Но именно идеологический субстрат второго мотива, защиты права на собственность, стал питательной средой для возникновения авторитарных режимов. В идеологии той эпохи собственность была связана с двумя фундаментальными социальными ценностями: безопасностью и порядком. Богом установленная триада собственности, порядка и безопасности — вот краеугольный камень идеологии старой Европы. Новый европейский авторитаризм сделал в этой формуле особое ударение на порядок и безопасность; фашизм пошел еще дальше. Считалось, что современные левые и большевистская революция несут с собой две угрозы. Первая — традиционная: высшие классы могут лишиться собственности и привилегий. Вторая — угроза для всех классов — состоит не в «победе» революции, а в хаосе, беспорядке и бесконечной классовой борьбе. Первая угроза целила в яремную вену капитализма; вторая сулила крах цивилизованного общества как такового, угрожала всеобщей безопасности. Именно эта угроза могла вызвать истинную ненависть и злобу против угрожающих «врагов».
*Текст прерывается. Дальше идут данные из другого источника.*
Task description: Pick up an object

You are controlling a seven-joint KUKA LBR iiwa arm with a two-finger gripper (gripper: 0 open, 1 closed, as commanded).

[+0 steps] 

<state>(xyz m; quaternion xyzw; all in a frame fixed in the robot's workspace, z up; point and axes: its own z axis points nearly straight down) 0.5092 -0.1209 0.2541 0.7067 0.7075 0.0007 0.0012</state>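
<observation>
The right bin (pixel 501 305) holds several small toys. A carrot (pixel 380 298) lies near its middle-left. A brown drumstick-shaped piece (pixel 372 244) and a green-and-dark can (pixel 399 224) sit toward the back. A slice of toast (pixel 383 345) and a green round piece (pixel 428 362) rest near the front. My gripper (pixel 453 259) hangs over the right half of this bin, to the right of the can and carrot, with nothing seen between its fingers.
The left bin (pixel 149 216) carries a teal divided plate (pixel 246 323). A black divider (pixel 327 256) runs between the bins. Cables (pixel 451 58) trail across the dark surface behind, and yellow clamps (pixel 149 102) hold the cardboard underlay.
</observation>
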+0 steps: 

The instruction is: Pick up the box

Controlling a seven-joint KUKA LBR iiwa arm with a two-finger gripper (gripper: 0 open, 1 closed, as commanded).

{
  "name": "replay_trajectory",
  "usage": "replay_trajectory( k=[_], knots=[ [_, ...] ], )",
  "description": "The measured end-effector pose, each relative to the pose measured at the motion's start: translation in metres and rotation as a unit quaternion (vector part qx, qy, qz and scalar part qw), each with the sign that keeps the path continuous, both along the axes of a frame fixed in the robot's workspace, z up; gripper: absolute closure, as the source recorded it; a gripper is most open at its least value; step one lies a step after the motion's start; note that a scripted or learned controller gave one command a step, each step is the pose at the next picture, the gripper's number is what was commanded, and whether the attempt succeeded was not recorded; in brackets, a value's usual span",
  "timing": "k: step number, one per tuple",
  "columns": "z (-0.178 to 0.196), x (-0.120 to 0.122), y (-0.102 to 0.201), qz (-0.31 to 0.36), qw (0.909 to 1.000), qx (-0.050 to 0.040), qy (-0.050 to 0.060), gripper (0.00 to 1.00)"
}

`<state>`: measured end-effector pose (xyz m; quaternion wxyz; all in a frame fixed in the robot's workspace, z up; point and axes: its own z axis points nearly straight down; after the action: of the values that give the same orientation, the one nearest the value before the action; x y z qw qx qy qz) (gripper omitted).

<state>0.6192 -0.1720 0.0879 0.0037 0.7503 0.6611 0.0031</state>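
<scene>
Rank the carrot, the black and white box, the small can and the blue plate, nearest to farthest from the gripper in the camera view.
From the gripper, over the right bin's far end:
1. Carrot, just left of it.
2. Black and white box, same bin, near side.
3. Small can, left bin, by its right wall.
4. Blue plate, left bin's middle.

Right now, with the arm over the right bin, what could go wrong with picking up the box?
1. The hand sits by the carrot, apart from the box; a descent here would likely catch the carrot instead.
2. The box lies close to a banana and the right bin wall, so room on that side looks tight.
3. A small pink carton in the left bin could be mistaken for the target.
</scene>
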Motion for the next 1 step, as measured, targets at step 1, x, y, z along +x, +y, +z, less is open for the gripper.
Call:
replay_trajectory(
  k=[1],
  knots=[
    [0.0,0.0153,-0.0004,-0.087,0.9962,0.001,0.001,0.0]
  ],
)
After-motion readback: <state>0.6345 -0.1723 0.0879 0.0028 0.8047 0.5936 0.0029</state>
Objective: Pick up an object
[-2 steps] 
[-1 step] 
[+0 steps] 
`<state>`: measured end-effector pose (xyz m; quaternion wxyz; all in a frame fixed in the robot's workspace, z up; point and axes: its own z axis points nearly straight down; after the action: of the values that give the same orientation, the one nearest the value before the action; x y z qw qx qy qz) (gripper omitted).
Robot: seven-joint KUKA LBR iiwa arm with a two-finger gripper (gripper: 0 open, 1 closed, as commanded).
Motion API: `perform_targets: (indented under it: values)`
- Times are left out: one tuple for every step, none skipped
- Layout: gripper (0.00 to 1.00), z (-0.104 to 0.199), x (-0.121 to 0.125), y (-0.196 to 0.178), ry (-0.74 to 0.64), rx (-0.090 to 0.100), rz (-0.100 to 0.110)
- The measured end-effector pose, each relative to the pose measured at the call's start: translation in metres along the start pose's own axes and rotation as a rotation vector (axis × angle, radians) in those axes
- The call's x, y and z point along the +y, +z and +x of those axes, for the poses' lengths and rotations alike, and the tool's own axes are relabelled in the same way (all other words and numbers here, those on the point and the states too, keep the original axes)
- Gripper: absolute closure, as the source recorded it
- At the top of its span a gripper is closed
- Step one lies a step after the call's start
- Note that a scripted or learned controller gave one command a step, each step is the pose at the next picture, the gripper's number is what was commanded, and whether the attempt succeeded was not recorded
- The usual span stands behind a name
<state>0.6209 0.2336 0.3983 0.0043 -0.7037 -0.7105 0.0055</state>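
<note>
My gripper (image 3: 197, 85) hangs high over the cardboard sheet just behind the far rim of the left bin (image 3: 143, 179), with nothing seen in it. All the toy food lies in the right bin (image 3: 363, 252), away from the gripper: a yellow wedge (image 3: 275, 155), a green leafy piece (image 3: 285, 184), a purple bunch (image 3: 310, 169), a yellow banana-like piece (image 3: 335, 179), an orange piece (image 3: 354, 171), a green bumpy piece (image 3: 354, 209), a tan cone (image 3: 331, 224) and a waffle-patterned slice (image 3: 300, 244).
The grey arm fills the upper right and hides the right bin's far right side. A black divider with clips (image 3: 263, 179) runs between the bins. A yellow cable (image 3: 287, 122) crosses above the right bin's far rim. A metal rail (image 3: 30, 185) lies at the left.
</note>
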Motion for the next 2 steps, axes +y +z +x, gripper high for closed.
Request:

Я еще не вполне прояснил проблему «истерической реакции». Пока я лишь предположил, что в период после окончания Первой мировой войны на классовом уровне могли действовать базовые человеческие чувства страха, ненависти, насилия. Но почему страхи не рассеялись, когда объективная угроза исчезла? Вероятно, это еще одно базовое человеческое желание, крепко сидящее в каждом из нас: не прощать, а растоптать врага, когда он обессилеет, особенно если до того он сильно нас напугал. Свою роль могла сыграть и идеология, трактующая «интересы» гораздо шире, чем теория рационального выбора. Если собственность уравнивается с понятиями порядка и безопасности, то они — воплощенные в форме милитаризма или парамилитаризма — превращаются в сверхценности для класса, боящегося эту собственность потерять. Если обществу угрожает анархия, то такие предполагаемые противоядия, как национализм, этатизм, возможность «превзойти» классовую борьбу, тоже становятся позитивными ценностями. Именно это мы скоро и обнаружим. Правые в половине Европы воспринимали милитаризм, национализм, этатизм как самоценности; собственники зачастую ставили их выше расчетов на прибыль или даже возможности сохранить свою собственность. Эти ценности вели их к куда более радостному приятию авторитаризма и часто даже фашизма, чем можно объяснить с позиции одних лишь классовых интересов. Но чтобы полностью понять этот процесс, нам придется рассмотреть военный, политический и идеологический кризисы довоенной эпохи.

Учитывая все это, даже самая сложная и красочная экономическая гипотеза может дать лишь частичное объяснение; чтобы объяснить все, необходимо дополнить ее другими подходами. Быть может, экономическая отсталость благоприятствовала полуавторитарным режимам. Быть может, догоняющее развитие дестабилизировало классовые отношения и способствовало этатизму. Быть может, консервативный страх дестабилизации вместе с этатистскими идеалами толкал страну еще правее, к репрессиям. Но в эту схему не встраиваются ни Германия, ни Скандинавия, и у нас по-прежнему нет убедительного объяснения фашизма. Хотя экономические и классовые теории помогают нам продвинуться вперед, нам необходимо исследовать и другие источники социальной власти.